--- Your assignment ---
Which of the lines below include "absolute"? Each one should be copied out.

--- Records for the exercise ---

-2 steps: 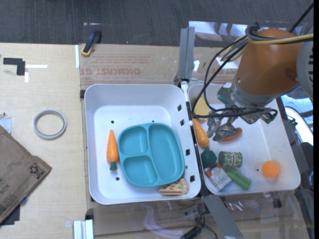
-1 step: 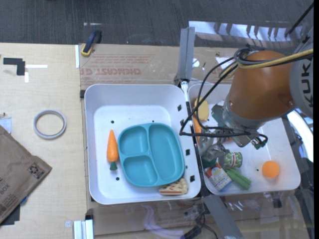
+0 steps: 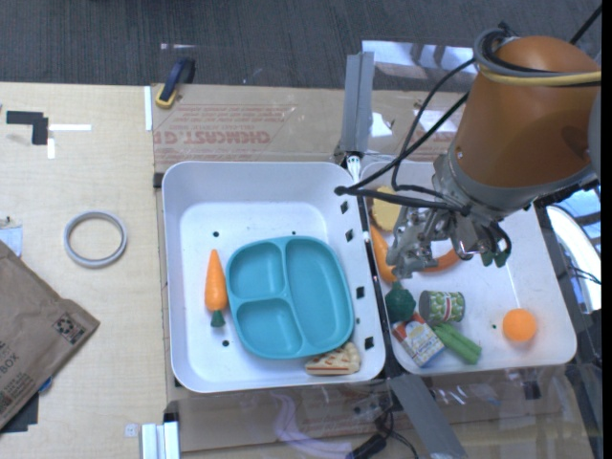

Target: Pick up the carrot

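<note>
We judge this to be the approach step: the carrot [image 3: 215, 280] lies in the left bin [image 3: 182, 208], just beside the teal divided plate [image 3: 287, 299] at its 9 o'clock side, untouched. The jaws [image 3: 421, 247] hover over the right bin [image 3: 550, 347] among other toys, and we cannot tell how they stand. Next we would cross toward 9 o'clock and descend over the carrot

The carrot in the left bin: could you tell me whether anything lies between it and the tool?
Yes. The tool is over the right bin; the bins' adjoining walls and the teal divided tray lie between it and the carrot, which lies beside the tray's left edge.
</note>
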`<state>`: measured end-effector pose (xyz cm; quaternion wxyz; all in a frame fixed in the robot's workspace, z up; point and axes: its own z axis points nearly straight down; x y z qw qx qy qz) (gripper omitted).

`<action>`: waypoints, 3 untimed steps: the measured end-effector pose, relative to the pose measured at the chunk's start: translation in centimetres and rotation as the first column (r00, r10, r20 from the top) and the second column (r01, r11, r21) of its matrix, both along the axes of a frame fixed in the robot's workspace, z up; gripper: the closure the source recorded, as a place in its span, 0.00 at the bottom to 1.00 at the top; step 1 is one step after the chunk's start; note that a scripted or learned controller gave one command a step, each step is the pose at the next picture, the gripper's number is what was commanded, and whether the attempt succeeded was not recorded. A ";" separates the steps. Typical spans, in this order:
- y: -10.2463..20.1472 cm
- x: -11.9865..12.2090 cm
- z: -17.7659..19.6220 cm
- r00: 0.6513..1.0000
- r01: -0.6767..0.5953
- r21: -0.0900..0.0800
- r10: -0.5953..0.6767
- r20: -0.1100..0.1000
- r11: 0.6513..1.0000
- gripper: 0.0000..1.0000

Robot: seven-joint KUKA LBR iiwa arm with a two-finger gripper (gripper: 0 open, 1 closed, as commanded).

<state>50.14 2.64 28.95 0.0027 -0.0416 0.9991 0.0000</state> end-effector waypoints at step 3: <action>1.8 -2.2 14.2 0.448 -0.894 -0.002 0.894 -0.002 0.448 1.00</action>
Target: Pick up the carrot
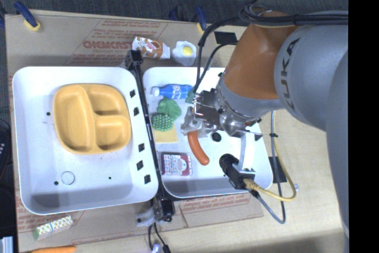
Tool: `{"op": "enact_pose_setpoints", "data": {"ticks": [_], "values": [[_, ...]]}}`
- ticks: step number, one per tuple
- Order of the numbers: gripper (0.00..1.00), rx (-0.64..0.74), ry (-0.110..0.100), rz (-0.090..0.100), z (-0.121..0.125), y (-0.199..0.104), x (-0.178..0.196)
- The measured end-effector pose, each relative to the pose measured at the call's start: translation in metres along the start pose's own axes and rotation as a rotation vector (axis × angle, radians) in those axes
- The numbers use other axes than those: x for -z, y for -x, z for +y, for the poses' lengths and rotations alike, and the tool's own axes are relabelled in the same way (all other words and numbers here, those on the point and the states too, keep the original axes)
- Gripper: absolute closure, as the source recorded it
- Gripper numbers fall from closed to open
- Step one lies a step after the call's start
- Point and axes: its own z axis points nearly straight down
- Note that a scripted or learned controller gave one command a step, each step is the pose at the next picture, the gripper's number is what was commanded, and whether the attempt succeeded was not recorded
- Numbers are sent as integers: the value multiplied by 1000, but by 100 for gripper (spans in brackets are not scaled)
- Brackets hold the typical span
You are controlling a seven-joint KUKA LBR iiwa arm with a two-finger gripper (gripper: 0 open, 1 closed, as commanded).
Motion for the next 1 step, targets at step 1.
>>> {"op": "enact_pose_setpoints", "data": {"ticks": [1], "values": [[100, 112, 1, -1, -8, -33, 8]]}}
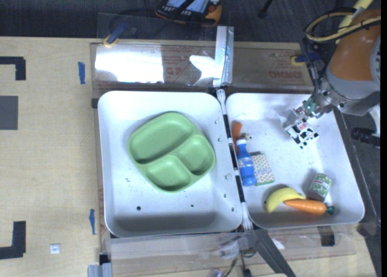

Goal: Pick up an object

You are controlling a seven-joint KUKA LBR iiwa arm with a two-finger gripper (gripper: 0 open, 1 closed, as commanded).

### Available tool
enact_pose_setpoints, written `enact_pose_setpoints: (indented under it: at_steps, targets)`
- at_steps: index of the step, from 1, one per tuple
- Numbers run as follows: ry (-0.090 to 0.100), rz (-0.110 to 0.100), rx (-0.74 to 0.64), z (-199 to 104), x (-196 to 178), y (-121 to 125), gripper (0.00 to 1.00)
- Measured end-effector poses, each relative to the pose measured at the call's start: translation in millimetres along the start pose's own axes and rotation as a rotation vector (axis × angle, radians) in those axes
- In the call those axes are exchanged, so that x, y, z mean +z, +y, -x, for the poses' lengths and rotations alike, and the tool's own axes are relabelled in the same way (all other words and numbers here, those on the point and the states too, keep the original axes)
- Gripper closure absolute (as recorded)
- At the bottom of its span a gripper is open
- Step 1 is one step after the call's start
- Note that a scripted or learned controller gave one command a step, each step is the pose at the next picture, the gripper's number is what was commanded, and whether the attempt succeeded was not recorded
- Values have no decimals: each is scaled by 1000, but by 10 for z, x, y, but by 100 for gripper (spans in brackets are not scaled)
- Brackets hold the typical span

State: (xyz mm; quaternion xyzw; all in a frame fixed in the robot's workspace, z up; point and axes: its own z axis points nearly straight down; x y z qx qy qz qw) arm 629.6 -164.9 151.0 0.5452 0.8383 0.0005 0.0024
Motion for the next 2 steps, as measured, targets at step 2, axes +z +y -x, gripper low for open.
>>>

--- Expected answer ---
- Gripper: absolute closure, as the source recorded it
- Gripper closure absolute (as recorded)

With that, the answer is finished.